> [What needs to be done]
Each line from the start of the entries through the line that contains "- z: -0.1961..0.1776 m" should be output exactly, please.

══ Provided data ══

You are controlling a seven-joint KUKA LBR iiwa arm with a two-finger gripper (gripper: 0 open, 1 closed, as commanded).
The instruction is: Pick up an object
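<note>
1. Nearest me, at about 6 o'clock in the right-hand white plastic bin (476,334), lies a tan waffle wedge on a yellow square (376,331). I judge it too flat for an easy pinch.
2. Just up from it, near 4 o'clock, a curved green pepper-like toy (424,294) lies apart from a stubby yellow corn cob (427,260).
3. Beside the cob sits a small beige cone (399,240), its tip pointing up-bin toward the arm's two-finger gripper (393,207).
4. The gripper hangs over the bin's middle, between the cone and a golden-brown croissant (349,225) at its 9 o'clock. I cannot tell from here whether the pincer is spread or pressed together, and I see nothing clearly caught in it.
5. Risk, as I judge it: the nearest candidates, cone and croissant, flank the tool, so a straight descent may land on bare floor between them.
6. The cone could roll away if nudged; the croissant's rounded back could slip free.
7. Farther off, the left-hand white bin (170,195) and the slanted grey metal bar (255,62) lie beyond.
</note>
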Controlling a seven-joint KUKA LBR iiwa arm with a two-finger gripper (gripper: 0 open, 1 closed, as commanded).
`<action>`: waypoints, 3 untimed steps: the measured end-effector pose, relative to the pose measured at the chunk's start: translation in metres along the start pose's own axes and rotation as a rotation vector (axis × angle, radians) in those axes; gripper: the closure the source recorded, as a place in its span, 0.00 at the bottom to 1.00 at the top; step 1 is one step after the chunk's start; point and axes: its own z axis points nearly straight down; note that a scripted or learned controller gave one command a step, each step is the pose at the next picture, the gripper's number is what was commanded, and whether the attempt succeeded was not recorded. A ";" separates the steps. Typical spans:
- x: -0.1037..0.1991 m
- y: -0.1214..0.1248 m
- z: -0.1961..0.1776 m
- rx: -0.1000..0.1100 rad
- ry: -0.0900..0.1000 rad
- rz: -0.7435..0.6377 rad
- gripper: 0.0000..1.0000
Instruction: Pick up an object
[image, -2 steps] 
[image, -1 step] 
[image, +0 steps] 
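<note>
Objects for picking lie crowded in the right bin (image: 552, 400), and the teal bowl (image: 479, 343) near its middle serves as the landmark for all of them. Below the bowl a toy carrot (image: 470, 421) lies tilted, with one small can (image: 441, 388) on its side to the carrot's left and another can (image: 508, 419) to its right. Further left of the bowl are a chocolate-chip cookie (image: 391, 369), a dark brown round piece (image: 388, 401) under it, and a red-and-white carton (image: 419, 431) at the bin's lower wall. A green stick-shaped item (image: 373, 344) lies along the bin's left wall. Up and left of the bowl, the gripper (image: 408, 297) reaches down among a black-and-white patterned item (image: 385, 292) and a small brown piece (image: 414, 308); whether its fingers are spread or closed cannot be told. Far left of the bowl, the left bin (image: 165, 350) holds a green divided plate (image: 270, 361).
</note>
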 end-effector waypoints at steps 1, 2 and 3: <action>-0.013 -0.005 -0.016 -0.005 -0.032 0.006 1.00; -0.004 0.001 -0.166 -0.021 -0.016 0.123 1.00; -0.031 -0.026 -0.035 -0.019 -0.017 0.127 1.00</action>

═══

> [Result for this exercise]
You are controlling a seven-joint KUKA LBR iiwa arm with a two-finger gripper (gripper: 0 open, 1 closed, as commanded).
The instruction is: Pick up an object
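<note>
1. Nearest me, at about 6 o'clock in the right-hand white plastic bin (476,334), lies a tan waffle wedge on a yellow square (376,331). I judge it too flat for an easy pinch.
2. Just up from it, near 4 o'clock, a curved green pepper-like toy (424,294) lies apart from a stubby yellow corn cob (427,260).
3. Beside the cob sits a small beige cone (399,240), its tip pointing up-bin toward the arm's two-finger gripper (393,207).
4. The gripper hangs over the bin's middle, between the cone and a golden-brown croissant (349,225) at its 9 o'clock. I cannot tell from here whether the pincer is spread or pressed together, and I see nothing clearly caught in it.
5. Risk, as I judge it: the nearest candidates, cone and croissant, flank the tool, so a straight descent may land on bare floor between them.
6. The cone could roll away if nudged; the croissant's rounded back could slip free.
7. Farther off, the left-hand white bin (170,195) and the slanted grey metal bar (255,62) lie beyond.
</note>
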Controlling a seven-joint KUKA LBR iiwa arm with a two-finger gripper (gripper: 0 open, 1 closed, as commanded).
`<action>`: waypoints, 3 untimed steps: the measured end-effector pose, relative to the pose measured at the chunk's start: translation in metres along the start pose's own axes and rotation as a rotation vector (axis × angle, radians) in those axes; gripper: the closure the source recorded, as a place in its span, 0.00 at the bottom to 1.00 at the top; step 1 is one step after the chunk's start; point and axes: its own z axis points nearly straight down; note that a scripted or learned controller gave one command a step, each step is the pose at the next picture, the gripper's number is what was commanded, and whether the attempt succeeded was not recorded. A ";" separates the steps. Typical spans:
- x: -0.1037..0.1991 m
- y: -0.1214..0.1248 m
- z: -0.1961..0.1776 m

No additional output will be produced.